6.) Do you need remedial education to succeed in your chosen program?  If you need some basic prerequisites before you get into your major, could you choose to complete them at an inexpensive community college?

7.) How does the program measure up? Take a minute to run it through the GI Bill Comparison Tool

8.) Does the college have veterans resources? Choosing a college that offers hands-on, person-to-person, help navigating the system can be a big plus. Check to see if college you’re  considering has a Veterans Certifying Official.

Public, Private, For-Profit

Once you cover those bases you’ll also want to find out whether the schools you’re looking at are Public, Private, or For-profit. Here are the fundamental differences you’ll want to consider:

Public Colleges get most of their funding from state and local governments and are usually the least expensive option. They also receive some funding from  private donors. Most decisions about running the school are made by a board of directors.

Private Colleges are typically schools that are both Not-for-profit and tax-exempt. Their funding comes from a combination of private donations and tuition. As with public colleges, most decisions are made by a board of directors.  In recent times, a large number of private four-year colleges in the United States have fallen into high risk financially.  Every year a few of them get absorbed by larger schools, or close their doors. Make sure the one you’re looking at is in a stable position.

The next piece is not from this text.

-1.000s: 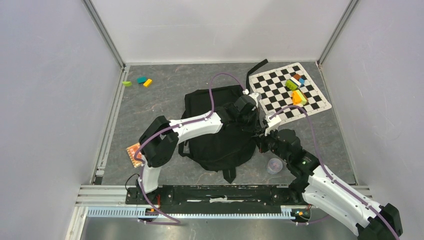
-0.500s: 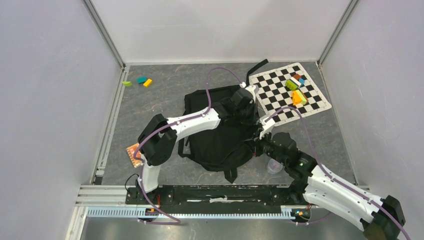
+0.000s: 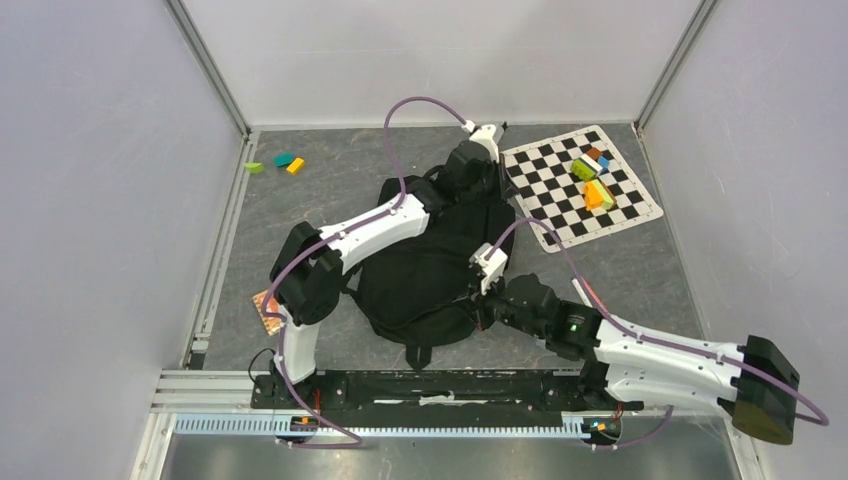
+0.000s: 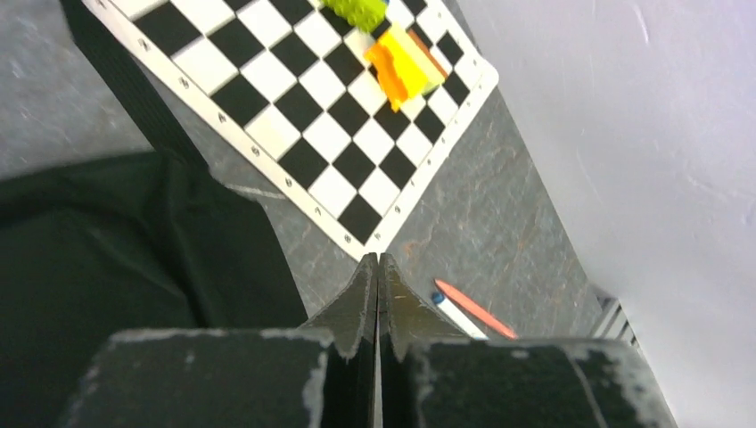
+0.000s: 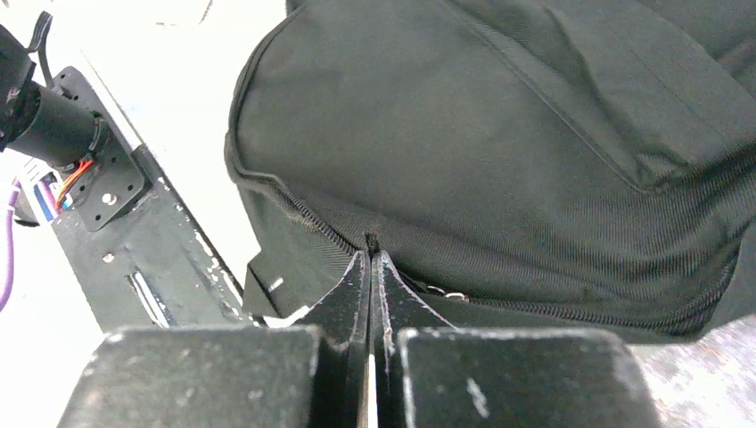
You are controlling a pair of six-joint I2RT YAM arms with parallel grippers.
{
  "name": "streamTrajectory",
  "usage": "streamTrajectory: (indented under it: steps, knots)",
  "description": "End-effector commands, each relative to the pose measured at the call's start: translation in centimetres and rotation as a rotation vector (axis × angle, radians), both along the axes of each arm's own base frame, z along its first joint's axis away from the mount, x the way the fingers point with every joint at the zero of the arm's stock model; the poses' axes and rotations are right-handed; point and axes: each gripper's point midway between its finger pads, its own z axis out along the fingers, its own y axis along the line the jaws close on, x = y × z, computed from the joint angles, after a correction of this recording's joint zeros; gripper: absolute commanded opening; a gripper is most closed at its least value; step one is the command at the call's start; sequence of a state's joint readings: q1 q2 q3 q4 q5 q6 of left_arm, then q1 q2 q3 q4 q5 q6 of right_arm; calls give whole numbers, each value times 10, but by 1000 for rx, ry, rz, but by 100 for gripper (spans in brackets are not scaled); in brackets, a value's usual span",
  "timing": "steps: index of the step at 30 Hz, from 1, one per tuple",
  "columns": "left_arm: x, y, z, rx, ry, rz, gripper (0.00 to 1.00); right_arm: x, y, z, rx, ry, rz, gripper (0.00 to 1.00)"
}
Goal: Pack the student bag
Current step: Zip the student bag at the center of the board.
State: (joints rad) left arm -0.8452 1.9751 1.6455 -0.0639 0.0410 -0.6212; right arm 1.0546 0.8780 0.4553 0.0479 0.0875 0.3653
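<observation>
The student bag (image 3: 415, 275), a large black soft backpack, lies flat in the middle of the floor. My right gripper (image 3: 479, 306) is at its near right edge. In the right wrist view the bag (image 5: 499, 134) fills the frame, and the right gripper (image 5: 371, 253) is shut on a small dark zipper pull on the zipper line. My left gripper (image 3: 480, 165) hangs raised over the bag's far right corner. The left wrist view shows this gripper (image 4: 378, 260) shut with nothing between its fingers, above bare floor between the bag (image 4: 107, 250) and the mat.
A checkered mat (image 3: 540, 200) with several coloured blocks (image 3: 592, 180) lies at the back right. A pen (image 3: 583, 292) lies on the floor right of the bag. Small coloured pieces (image 3: 275, 162) sit at the back left. An orange card (image 3: 266, 310) lies by the left arm's base.
My left gripper rose off the bag and moved toward the back. My right gripper slid left along the bag's near edge, and the bag shifted a little left and nearer.
</observation>
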Motion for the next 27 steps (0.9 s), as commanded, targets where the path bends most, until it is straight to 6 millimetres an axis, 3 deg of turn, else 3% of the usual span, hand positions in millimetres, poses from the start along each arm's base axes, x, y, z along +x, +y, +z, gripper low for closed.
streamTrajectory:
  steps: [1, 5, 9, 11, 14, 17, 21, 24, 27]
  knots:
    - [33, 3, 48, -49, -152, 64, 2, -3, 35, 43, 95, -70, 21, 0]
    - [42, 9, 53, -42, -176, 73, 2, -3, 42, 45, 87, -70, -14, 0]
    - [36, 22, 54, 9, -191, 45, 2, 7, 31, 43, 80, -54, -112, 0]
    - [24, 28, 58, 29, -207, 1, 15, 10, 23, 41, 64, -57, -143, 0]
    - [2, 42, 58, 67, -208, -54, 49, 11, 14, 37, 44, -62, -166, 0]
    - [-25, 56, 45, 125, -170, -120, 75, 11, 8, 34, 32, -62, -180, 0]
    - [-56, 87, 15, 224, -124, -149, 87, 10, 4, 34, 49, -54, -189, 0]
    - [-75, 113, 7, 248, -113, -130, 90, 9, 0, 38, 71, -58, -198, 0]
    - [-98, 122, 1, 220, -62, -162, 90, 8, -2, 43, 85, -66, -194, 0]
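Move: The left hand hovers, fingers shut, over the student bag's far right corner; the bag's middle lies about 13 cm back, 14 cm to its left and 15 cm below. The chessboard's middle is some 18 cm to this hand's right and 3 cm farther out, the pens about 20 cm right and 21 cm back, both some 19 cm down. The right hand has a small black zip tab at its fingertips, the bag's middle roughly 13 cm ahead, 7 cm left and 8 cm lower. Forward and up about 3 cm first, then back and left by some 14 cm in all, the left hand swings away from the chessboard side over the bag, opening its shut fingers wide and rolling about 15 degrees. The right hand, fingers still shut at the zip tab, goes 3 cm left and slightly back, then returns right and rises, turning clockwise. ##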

For-profit Colleges get the bulk of their income from federal loans, and they have to show a profit. Most decisions about running these schools are made by shareholders who won’t hesitate to raise tuition costs, or reduce the money they spend on students to keep the business afloat.

For-profit colleges tend to cater to non-traditional students, which may make practical sense in terms of flexibility, convenience, and vocational focus. Their instructors are often people working in the field, rather than career professors. Some For-profit Colleges are better than others.

90/10 Loophole

If you’re considering a For-profit program, you should know about the 90/10 Loophole.

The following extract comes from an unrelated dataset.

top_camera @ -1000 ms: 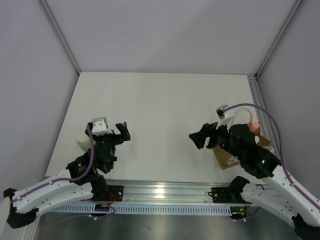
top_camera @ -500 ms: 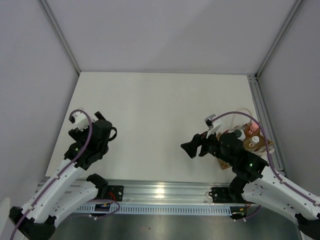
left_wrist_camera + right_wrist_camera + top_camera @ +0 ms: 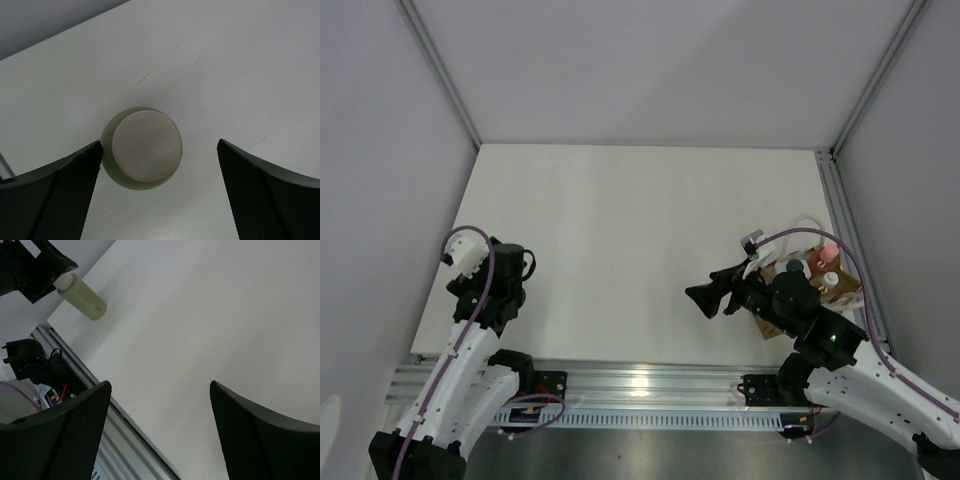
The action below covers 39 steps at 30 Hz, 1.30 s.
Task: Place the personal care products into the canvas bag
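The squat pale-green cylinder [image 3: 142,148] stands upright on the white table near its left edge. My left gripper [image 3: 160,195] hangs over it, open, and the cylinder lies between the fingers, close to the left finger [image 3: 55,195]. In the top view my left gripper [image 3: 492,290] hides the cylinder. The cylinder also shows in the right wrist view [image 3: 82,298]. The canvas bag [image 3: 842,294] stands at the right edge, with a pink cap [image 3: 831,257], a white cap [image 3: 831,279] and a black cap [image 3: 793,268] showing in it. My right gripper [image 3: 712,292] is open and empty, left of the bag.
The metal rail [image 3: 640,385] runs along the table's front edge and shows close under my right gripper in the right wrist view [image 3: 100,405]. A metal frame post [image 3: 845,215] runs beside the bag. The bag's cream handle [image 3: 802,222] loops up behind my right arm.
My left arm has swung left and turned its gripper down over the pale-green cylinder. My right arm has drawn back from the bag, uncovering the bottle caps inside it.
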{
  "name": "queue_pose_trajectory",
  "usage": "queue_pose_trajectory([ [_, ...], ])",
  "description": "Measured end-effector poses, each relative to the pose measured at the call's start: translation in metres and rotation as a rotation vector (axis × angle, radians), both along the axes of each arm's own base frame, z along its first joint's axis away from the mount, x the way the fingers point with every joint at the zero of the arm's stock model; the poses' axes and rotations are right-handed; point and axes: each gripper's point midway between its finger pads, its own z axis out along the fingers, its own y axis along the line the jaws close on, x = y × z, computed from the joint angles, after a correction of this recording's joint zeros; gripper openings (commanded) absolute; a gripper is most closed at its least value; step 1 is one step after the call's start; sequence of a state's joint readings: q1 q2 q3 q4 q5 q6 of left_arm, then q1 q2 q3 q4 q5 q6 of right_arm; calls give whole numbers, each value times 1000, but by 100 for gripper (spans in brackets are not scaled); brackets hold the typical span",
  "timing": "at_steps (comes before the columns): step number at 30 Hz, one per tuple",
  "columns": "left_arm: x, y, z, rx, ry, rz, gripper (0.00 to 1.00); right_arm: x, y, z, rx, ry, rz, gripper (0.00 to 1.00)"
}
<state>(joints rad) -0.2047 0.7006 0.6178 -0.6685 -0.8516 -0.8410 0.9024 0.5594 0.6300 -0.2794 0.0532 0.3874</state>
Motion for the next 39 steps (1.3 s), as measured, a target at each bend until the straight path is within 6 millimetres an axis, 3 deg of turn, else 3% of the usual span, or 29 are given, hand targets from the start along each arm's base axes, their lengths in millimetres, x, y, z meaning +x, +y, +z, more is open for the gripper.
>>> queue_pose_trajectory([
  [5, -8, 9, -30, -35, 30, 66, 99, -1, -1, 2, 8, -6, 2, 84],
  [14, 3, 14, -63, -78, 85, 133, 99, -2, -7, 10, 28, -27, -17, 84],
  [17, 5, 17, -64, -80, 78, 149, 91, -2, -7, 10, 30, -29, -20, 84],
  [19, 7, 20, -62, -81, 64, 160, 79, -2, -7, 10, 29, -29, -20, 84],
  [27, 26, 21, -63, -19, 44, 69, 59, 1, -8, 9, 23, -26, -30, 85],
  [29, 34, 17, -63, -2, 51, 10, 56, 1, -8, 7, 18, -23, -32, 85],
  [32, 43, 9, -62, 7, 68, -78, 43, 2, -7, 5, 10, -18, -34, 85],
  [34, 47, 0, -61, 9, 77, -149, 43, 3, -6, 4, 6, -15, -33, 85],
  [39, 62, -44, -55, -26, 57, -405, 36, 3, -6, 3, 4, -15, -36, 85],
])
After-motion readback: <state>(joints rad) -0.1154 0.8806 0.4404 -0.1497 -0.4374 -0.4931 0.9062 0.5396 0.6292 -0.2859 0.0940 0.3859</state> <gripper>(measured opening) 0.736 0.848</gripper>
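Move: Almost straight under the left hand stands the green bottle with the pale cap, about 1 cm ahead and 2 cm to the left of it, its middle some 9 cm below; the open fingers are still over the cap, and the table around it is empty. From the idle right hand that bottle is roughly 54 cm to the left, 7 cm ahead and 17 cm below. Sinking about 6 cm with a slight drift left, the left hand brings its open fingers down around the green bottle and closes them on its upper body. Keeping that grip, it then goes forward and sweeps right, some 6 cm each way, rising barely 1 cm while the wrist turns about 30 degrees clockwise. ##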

Under the federal rule, for-profit institutions are required to get at least 10 percent of their revenue from sources other than federal student aid. However, education benefits from the Departments of Defense and Veterans Affairs count toward the 10 percent minimum requirement. As a result, there have been some For-profit schools that have engaged in predatory practices that took advantage of veterans for the sake of GI Bill dollars. There are now movements afoot to have that 90/10 loophole closed. In March of 2020 Maryland became the first state to close it. A group in Oregon is pushing for a similar change.

Other Considerations for a For-Profit School

Here are some other things for you to consider when looking at a For-profit school:

Are their enrollment policies too lenient? Educational institutions are selective. Diploma mills welcome anyone who can scrape up the money to attend.

Are they trying to impress you with huge job placement numbers? Insist on getting more detail to make sure those graduates aren’t just “employed,” but actually working in the field they studied.

Do you know exactly what you’re signing up for?  Don’t let anyone tell you the loan application forms you’re filling out are just a formality.

Don’t wait until you’re enrolled in school to start doing your homework. A little homework on the front end will help ensure you have a better academic experience, a shorter path to success, and an easier transition into your chosen career.